__Directions__
Search for the word "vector" in the entries. Each line that holds it should be copied.

___ Data provided

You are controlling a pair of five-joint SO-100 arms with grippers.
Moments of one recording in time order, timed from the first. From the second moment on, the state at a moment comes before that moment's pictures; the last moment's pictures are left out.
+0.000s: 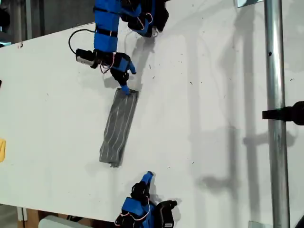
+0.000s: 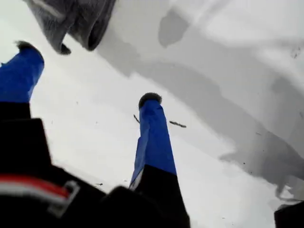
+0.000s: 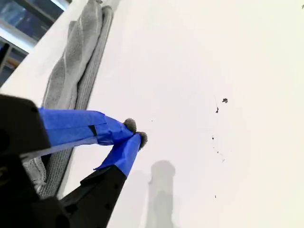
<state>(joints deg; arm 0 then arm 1) -3.8 198.5 177.7 69.3 -88.8 22.0 105.2 123.1 67.1 83.8</state>
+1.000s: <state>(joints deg) -2.0 198.5 177.7 72.9 -89.9 27.8 79.5 104.3 55.5 71.5</state>
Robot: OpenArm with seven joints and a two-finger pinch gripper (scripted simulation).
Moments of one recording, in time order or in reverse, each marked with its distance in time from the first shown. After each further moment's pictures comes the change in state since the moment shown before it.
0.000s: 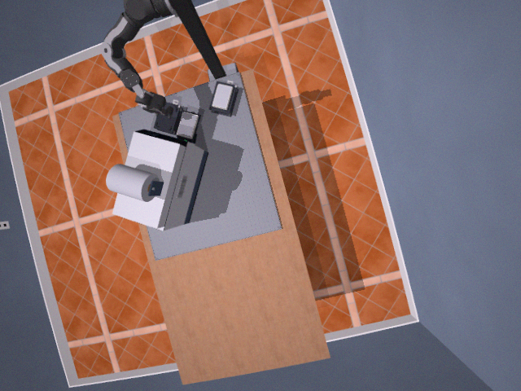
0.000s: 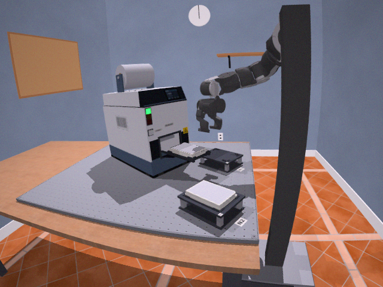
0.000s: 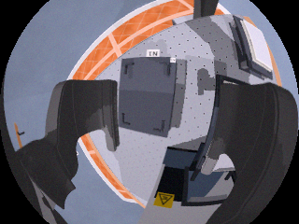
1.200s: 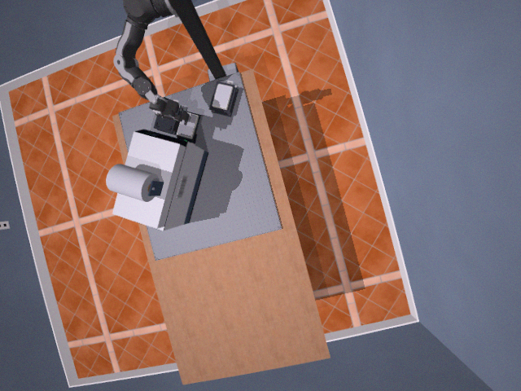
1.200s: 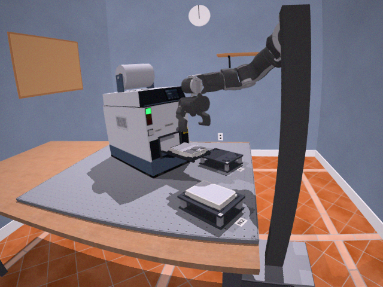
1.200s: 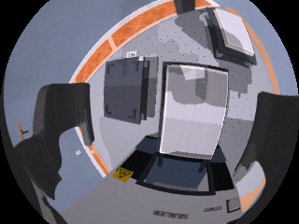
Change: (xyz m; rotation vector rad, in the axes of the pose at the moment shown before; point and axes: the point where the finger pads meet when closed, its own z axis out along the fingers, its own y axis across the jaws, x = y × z) arm -0.016 0.078 -0.011 0.039 0.006 0.020
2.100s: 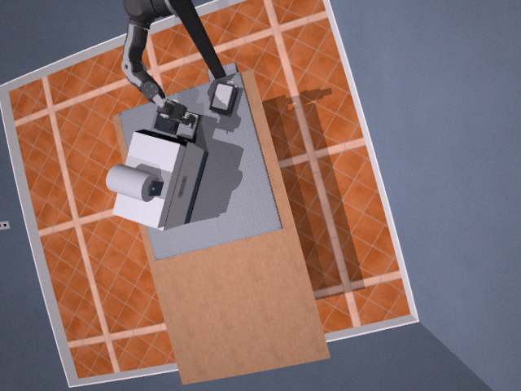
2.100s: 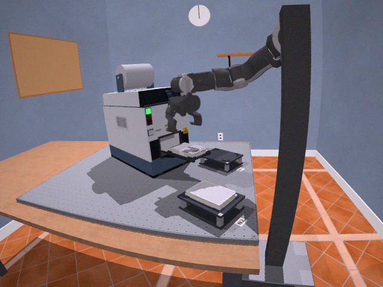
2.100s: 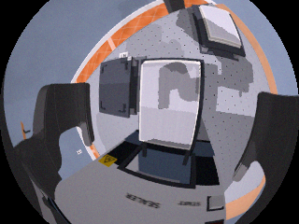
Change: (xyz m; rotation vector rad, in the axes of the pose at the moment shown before) arm -0.010 0.040 -0.006 0.019 -0.002 0.010
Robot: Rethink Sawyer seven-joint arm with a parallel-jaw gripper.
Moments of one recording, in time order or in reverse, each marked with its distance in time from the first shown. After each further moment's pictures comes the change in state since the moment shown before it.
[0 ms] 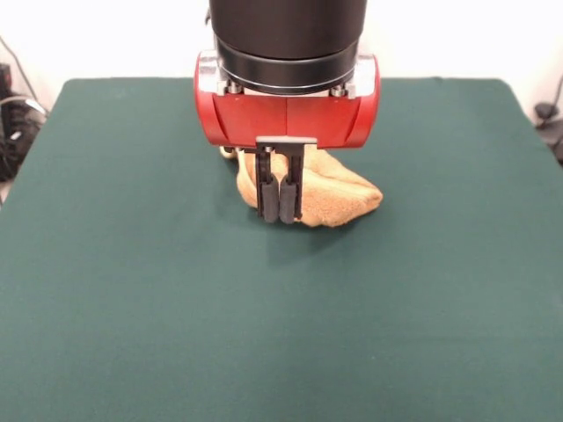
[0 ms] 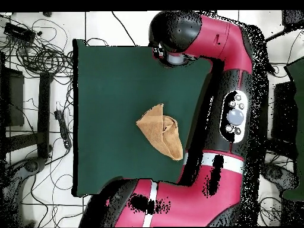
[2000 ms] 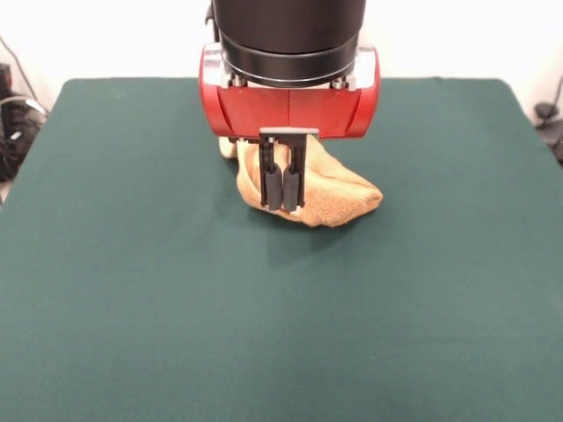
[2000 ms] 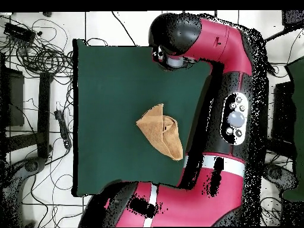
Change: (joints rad) arm 0.000 -0.026 0.000 0.054 0.003 0.000 0.000
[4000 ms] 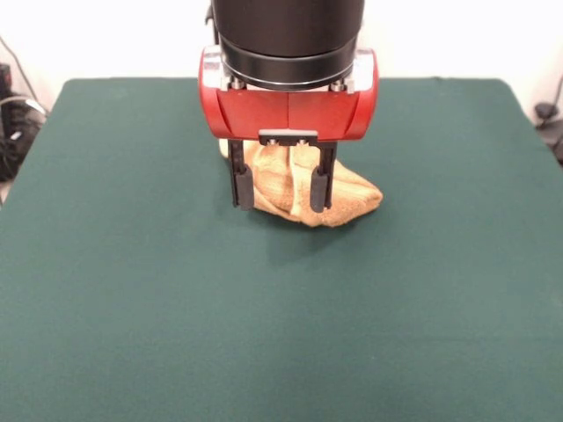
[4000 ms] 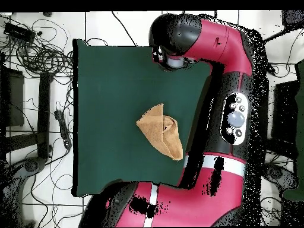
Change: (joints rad) arm -0.001 0.004 0.000 0.002 0.000 0.000 0.000
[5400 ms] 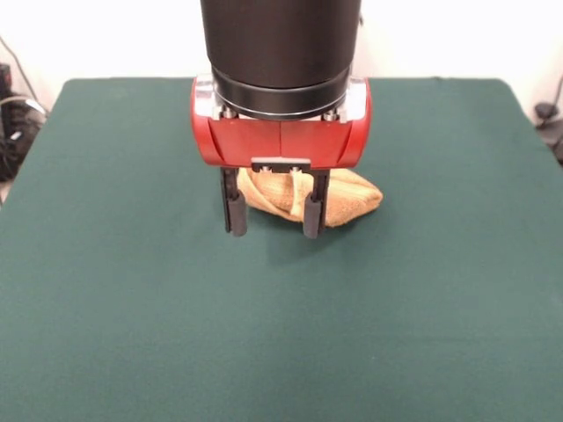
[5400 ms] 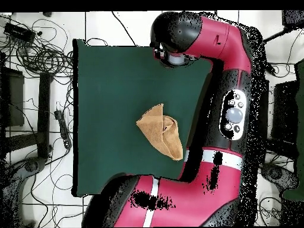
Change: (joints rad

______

__Response below__
Change: (xyz m; rotation vector rad, in the axes of the pose at the moment shown before; point and axes: the point where the finger pads meet when closed, its own z axis out along the fingers, its own y axis across the jaws, x = y × z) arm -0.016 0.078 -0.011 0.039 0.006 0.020
Change: (xyz m; rotation vector rad, in the axes of the pose at the moment shown before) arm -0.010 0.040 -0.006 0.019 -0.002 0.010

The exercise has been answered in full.